Bacteria rely on surface proteins to interact with solid surfaces, other microorganisms, and, importantly for pathogens, eukaryotic hosts. Gram-negative bacteria, which have complex diderm cell envelopes, have evolved specialized secretion systems to export proteins from the cytoplasm to the cell surface. My research focuses on understanding molecular mechanisms underlying the broadly distributed Two Partner Secretion (TPS or Type Vb) pathway, which includes many important virulence factors and interbacterial contact-dependent inhibition systems.
TPS systems consist of an Omp85 TpsB transporter that transports a large TpsA exoprotein across the Gram-negative outer membrane. The best studied TPS system is FhaB/FhaC, produced by Bordetella species such as B. pertussis, which causes whooping cough in humans, and B. bronchiseptica, which causes respiratory disease in a wide range of mammals. The TpsA protein FhaB mediates adherence to host cells, suppresses the initial inflammatory response, and is required for resistance to killing by phagocytic cells by an unknown mechanism. Examination of the FhaB secretion pathway, its topology on the bacterial surface, and interactions between FhaB and another virulence factor –Bordetella’s adenylyl cyclase toxin (ACT)– have led us to hypothesize that FhaB and FhaC protect the bacteria from phagocytes by acting as a toxin delivery system.

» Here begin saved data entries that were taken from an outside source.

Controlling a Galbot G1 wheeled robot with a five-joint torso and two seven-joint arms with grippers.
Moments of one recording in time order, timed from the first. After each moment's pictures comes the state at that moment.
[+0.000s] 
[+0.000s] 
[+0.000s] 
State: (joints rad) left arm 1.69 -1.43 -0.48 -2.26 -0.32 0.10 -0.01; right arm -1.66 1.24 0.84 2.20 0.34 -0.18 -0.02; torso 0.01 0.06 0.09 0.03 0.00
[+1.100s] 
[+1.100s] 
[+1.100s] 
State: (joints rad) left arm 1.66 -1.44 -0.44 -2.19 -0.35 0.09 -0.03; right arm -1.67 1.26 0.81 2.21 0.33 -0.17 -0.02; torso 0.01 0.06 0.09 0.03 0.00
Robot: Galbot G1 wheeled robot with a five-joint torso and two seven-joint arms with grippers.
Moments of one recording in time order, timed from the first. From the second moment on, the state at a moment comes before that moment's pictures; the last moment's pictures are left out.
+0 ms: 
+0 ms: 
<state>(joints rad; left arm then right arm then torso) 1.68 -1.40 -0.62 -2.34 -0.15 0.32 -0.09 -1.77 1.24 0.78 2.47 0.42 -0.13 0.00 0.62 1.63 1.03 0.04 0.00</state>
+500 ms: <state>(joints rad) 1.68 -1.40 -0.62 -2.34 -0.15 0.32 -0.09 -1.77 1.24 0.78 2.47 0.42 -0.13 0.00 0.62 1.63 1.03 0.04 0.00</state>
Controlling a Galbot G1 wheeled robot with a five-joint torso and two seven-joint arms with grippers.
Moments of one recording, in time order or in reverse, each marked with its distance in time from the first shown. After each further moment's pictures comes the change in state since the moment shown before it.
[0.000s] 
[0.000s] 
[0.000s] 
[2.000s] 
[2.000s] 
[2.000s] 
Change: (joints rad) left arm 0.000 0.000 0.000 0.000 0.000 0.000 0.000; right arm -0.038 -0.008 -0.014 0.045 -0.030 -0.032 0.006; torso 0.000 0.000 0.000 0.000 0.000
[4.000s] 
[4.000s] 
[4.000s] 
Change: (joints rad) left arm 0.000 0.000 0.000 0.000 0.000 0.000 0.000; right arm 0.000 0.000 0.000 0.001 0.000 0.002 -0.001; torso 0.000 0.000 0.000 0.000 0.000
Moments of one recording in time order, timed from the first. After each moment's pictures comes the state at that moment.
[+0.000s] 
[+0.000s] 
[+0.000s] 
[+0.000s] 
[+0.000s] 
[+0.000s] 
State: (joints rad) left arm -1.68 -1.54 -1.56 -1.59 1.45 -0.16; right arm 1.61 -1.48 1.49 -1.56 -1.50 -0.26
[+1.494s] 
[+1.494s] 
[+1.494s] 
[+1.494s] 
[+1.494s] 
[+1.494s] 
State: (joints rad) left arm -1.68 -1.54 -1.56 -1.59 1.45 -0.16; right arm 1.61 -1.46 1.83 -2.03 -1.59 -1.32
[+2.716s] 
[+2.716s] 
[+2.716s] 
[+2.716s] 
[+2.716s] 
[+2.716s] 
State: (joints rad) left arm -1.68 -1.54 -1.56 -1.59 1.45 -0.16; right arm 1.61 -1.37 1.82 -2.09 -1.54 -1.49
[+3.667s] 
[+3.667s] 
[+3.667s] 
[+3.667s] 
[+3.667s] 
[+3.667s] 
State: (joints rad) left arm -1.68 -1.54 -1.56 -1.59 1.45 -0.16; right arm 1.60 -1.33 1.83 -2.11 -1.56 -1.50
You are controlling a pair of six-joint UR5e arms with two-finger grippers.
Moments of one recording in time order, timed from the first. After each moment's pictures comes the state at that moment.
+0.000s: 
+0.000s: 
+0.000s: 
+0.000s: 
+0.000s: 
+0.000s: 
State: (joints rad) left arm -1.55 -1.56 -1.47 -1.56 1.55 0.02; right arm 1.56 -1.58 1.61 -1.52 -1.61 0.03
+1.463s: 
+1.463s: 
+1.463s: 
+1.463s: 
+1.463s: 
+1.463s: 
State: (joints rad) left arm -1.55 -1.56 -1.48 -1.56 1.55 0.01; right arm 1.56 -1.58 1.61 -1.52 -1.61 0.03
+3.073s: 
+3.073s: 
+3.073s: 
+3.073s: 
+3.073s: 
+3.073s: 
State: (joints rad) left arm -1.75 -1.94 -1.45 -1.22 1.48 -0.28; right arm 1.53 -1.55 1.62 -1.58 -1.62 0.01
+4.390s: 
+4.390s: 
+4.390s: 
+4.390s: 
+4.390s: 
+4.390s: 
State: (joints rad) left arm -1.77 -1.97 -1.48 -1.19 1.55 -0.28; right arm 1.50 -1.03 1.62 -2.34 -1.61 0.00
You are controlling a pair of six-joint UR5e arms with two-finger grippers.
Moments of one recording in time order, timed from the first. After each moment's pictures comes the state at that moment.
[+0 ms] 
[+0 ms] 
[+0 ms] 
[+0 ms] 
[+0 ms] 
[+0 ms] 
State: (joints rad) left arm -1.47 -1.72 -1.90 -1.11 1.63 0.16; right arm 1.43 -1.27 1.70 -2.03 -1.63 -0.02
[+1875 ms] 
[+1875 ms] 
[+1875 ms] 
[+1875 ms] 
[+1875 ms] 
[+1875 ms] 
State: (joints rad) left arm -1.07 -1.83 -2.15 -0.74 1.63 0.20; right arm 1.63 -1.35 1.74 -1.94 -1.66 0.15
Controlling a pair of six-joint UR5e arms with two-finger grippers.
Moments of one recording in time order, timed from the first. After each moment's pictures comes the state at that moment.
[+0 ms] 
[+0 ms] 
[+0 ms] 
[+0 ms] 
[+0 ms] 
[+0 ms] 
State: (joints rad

Here, we investigated key aspects of this model. We performed Western blots on WCLs and supernatants collected from wildtype (WT) B. bronchiseptica and mutant strains lacking ACT (∆cyaA) and determined that the loss of ACT is correlated with increased degradation of FhaB, indicating that ACT binding stabilizes FhaB on the bacterial surface. We developed a surface-bound toxin delivery assay by decorating FhaB on recipient ∆cyaA bacteria (that cannot produce their own ACT) with ACT from donor cells and used cyclic-AMP ELISAs to determine that the FhaB-bound toxin is delivered to eukaryotic cells in vitro.